Em Abril, na visita dos Parques Naturais do Tejo Internacional e de São Mamede, procurarei ligar os temas da agricultura e da floresta ao seu contributo para a sustentabilidade. Naturalmente, este debate integrar-se-á na avaliação que então farei dos programas de recuperação da floresta após os devastadores incêndios do Verão passado.

Em Julho visitarei o Parque Natural da Arrábida e a Reserva Natural do Estuário do Sado.

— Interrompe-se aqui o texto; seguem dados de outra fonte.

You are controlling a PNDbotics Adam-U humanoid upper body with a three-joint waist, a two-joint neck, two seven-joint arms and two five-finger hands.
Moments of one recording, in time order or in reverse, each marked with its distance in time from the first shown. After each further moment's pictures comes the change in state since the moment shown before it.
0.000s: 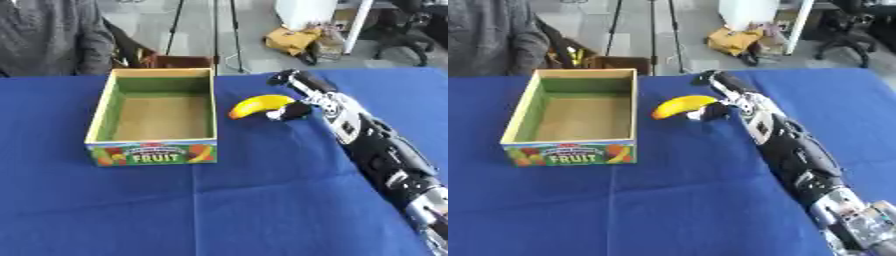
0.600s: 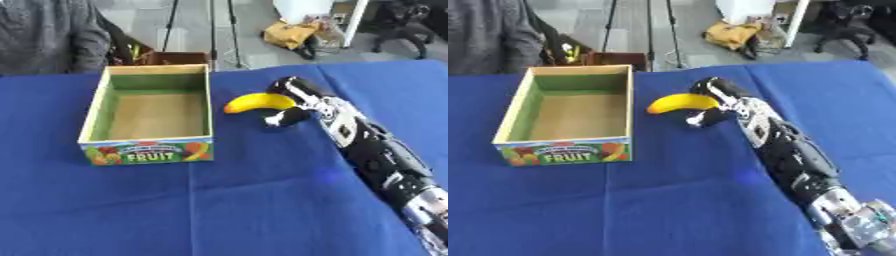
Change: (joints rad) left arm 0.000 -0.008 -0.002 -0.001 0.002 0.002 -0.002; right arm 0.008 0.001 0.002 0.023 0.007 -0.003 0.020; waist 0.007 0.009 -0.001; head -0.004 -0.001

Estarão também em causa a necessidade de conseguirmos níveis sustentáveis para a qualidade do ar que respiramos, bem como de formularmos políticas adequadas para a gestão dos resíduos e para a construção em áreas protegidas.

Em Setembro deslocar-me-ei ao Parque Natural da Ria Formosa, igualmente com o propósito de promover uma reflexão sobre as implicações das alterações climáticas, bem como de ponderar a problemática do ordenamento do litoral e dos recursos marítimos nesse quadro prospectivo.

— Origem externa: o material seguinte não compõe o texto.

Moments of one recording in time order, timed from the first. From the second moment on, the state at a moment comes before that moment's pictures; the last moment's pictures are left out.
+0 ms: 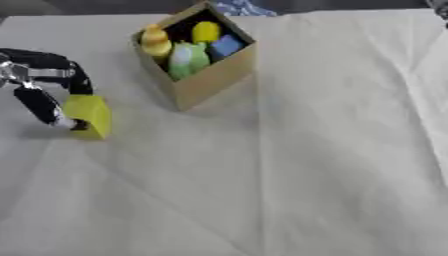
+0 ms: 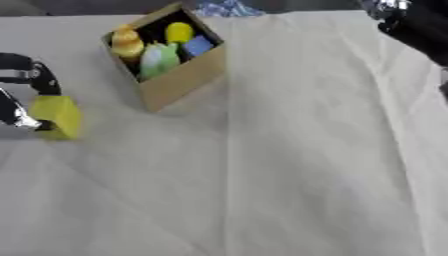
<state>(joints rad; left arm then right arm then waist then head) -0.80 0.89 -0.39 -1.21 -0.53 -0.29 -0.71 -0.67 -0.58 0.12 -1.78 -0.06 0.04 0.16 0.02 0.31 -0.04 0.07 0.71</state>
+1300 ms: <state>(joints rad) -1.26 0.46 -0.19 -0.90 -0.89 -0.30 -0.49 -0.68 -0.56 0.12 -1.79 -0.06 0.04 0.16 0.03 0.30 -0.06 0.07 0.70</state>
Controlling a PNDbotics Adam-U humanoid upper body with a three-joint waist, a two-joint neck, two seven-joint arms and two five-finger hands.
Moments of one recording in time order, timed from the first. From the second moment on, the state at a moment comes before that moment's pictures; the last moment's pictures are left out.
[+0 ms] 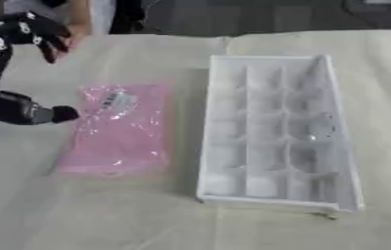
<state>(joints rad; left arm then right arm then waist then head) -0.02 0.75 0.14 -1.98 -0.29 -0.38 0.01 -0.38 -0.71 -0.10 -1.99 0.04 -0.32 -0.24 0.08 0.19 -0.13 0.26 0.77</state>
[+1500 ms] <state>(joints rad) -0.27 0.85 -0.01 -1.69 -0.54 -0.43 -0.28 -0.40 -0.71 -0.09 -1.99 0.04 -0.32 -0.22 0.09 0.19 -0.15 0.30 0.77</state>
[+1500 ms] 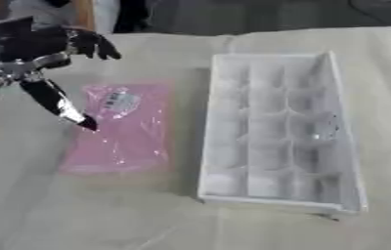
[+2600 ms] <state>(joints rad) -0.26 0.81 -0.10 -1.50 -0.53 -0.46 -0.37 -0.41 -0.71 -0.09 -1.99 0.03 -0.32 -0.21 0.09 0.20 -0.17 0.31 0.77</state>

Em Outubro visitarei o Parque do Douro Internacional, estando aí em causa, naturalmente, os temas específicos da água e da biodiversidade, bem como os da gestão das bacias hidrográficas e da cooperação internacional.

Finalmente, no prazo de um ano, concluirei esta reflexão promovendo uma Conferência Internacional onde, com o auxílio de convidados e especialistas estrangeiros, possamos fazer um balanço e avaliar a esperança de nos encontrarmos no caminho certo para construir um Portugal melhor, mais capaz de criar riqueza útil, mais consistente da sua posição no mundo, mais coeso como sociedade plural e mais solidário com os outros povos.

É este o desígnio que me anima. A sustentabilidade é, sem dúvida alguma, uma das mais fundamentais, e mais prementes, questões que se põem às gerações que entraram neste novo século. A sustentabilidade é um compromisso de honra que assumimos face às gerações vindouras. É uma afirmação de confiança na capacidade criativa e na inteligência dos portugueses e de todos os seres humanos.

Há muitas décadas, o Papa Paulo VI afirmou que "o desenvolvimento é o novo nome da paz". Com igual razão poderemos hoje dizer que o respeito pelo ambiente e a concertação nacional e internacional em torno do desenvolvimento sustentável constituem o novo nome da modernidade e o novo rosto do progresso.